To address the weak collaborative reasoning capability of small language models (SLMs) and their difficulty in surpassing large language models (LLMs), this paper proposes SLM-MUX: a three-stage collaborative framework comprising complementary model selection, test-time dynamic expansion tailored for SLMs, and task decomposition–result aggregation. Distinct from prior work, SLM-MUX is the first to design collaboration strategies explicitly accounting for SLMs’ inherent capacity constraints and inference cost sensitivity, and provides theoretical convergence analysis. Evaluated on MATH, GPQA, and GSM8K, SLM-MUX achieves accuracy improvements of 13.4%, 8.8%, and 7.0%, respectively. Notably, using only two SLMs, it matches the performance of Qwen2.5-72B on MATH while substantially reducing computational overhead and deployment costs.

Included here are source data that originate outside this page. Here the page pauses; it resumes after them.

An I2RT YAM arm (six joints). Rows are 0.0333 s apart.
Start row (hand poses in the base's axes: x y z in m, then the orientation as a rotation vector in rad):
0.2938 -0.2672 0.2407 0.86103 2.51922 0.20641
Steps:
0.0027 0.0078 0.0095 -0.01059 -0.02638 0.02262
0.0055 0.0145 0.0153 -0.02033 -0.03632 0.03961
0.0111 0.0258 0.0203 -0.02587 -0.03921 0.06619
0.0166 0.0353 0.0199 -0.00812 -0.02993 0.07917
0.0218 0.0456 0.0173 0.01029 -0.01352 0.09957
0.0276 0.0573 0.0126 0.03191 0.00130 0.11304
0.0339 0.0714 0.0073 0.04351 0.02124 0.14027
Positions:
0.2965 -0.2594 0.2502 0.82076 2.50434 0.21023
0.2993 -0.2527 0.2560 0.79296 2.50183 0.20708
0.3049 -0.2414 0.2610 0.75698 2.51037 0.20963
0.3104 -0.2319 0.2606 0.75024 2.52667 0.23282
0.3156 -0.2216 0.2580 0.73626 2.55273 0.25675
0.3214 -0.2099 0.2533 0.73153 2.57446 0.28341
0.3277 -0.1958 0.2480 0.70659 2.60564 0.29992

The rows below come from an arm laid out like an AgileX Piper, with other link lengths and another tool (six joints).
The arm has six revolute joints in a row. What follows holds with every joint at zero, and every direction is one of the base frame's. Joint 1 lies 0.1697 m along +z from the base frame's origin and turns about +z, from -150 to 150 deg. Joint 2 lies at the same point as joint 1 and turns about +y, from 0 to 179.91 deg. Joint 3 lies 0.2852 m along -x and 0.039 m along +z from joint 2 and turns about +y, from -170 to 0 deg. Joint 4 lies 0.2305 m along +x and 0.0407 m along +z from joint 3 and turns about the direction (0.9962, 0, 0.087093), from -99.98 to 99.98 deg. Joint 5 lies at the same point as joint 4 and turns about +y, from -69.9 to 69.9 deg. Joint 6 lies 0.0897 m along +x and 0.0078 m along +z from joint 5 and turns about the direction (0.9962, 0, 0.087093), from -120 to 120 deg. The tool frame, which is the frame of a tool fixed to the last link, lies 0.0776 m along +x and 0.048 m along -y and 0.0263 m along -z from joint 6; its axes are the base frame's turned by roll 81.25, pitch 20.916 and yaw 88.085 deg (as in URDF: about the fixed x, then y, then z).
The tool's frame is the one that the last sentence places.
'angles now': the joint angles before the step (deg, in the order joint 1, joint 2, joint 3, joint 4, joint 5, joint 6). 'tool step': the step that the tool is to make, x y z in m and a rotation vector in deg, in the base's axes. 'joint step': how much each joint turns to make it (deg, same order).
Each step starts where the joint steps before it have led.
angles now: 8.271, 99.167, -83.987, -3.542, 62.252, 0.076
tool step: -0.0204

With the rapid development of language models, the number of small language models (SLMs) has grown significantly. Although they do not achieve state-of-the-art accuracy, they are more efficient and often excel at specific tasks. This raises a natural question: can multiple SLMs be orchestrated into a system where each contributes effectively, achieving higher accuracy than any individual model? Existing orchestration methods have primarily targeted frontier models (e.g., GPT-4) and perform suboptimally when applied to SLMs. To address this gap, we propose a three-stage approach for orchestrating SLMs. First, we introduce SLM-MUX, a multi-model architecture that effectively coordinates multiple SLMs. Building on this, we develop two optimization strategies: (i) a model selection search that identifies the most complementary SLMs from a given pool, and (ii) test-time scaling tailored to SLM-MUX. Our approach delivers strong results: Compared to existing orchestration methods, our approach achieves up to 13.4% improvement on MATH, 8.8% on GPQA, and 7.0% on GSM8K. With just two SLMS, SLM-MUX outperforms Qwen 2.5 72B on GPQA and GSM8K, and matches its performance on MATH. We further provide theoretical analyses to substantiate the advantages of our method. In summary, we demonstrate that SLMs can be effectively orchestrated into more accurate and efficient systems through the proposed approach.